**Required action**. In the listing that follows, how many lines have the word "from" in them? Give only the number.

── Data in this exercise ──

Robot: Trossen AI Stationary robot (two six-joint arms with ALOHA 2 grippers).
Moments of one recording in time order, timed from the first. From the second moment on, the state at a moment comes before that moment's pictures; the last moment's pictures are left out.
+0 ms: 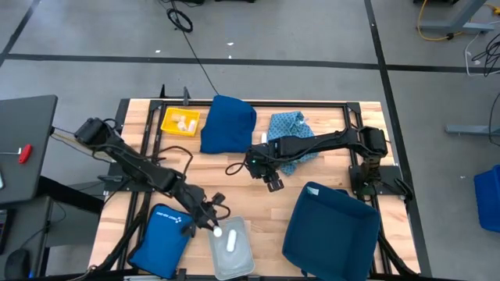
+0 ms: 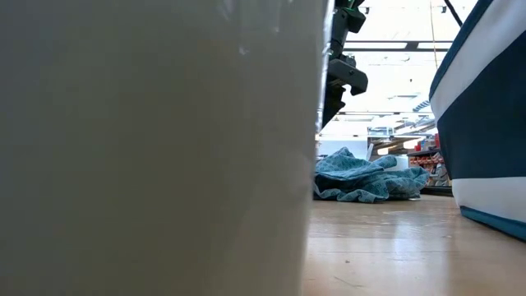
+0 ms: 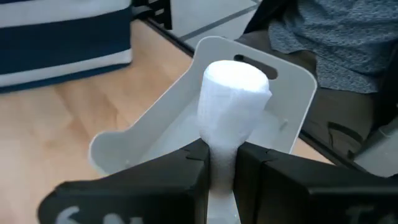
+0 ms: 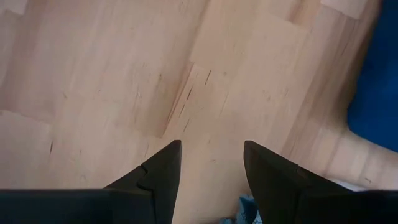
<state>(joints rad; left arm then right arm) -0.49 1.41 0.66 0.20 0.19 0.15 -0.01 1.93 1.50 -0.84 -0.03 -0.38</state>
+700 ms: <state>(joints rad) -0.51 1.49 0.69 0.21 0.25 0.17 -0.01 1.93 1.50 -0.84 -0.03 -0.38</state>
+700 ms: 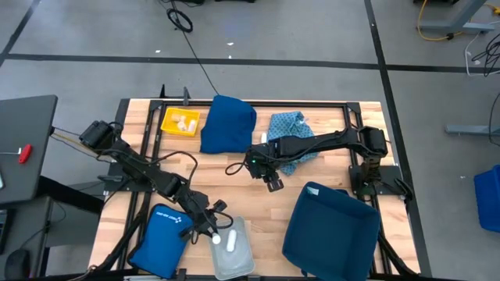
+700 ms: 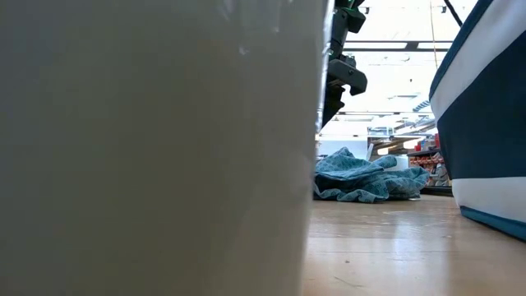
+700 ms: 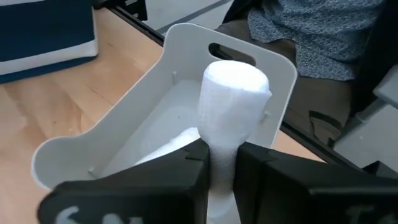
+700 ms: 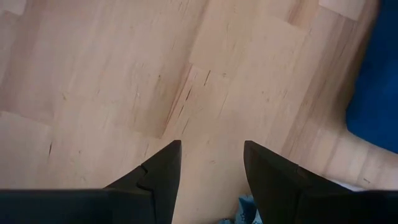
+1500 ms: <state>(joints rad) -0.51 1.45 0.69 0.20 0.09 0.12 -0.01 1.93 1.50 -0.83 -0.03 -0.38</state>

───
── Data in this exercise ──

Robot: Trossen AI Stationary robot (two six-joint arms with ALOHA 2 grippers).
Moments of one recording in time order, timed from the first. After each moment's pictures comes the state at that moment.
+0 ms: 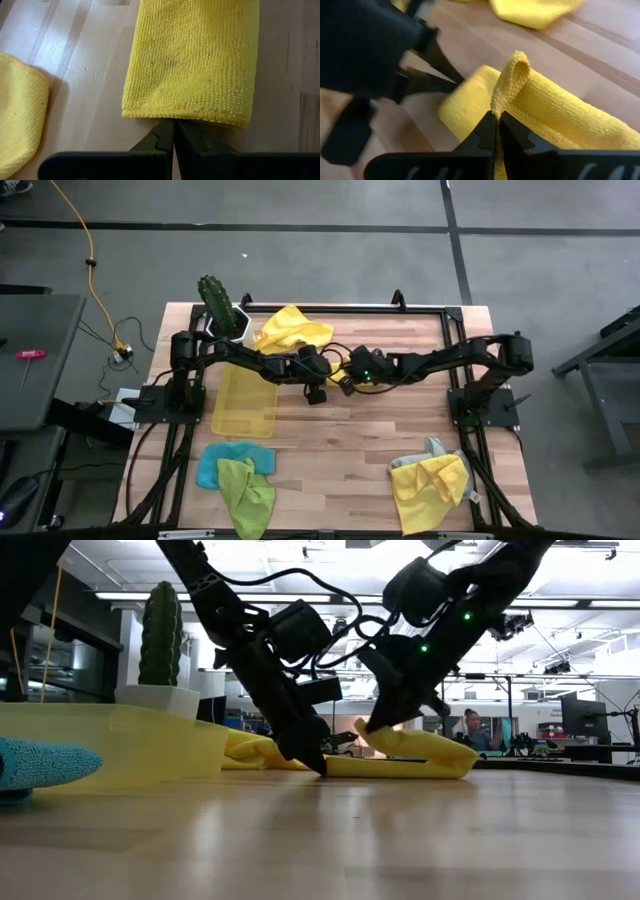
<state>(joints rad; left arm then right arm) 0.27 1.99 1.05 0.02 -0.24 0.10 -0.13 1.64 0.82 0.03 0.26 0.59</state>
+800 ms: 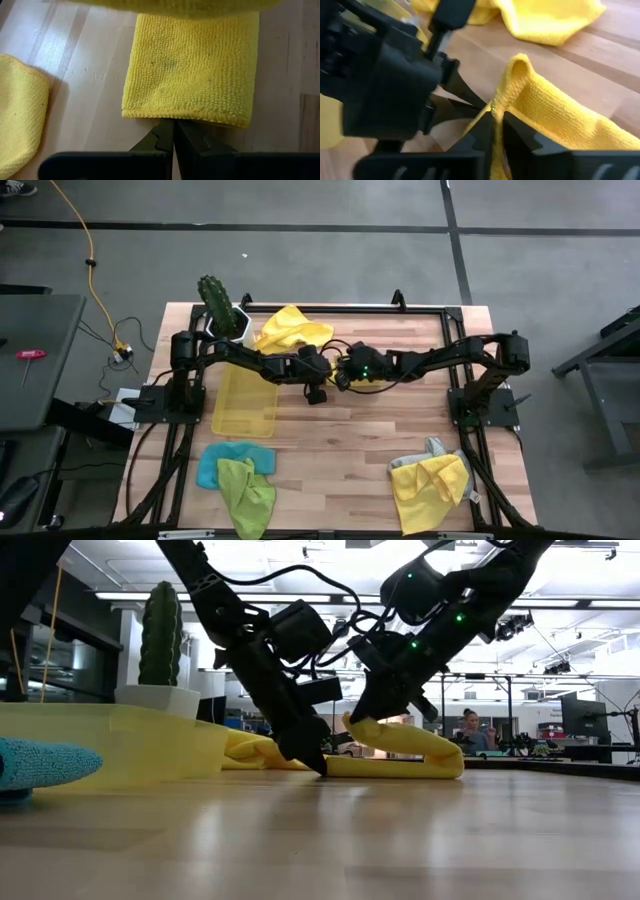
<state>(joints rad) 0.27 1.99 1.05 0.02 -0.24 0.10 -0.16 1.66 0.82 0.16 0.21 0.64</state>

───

**Completed exercise**. 2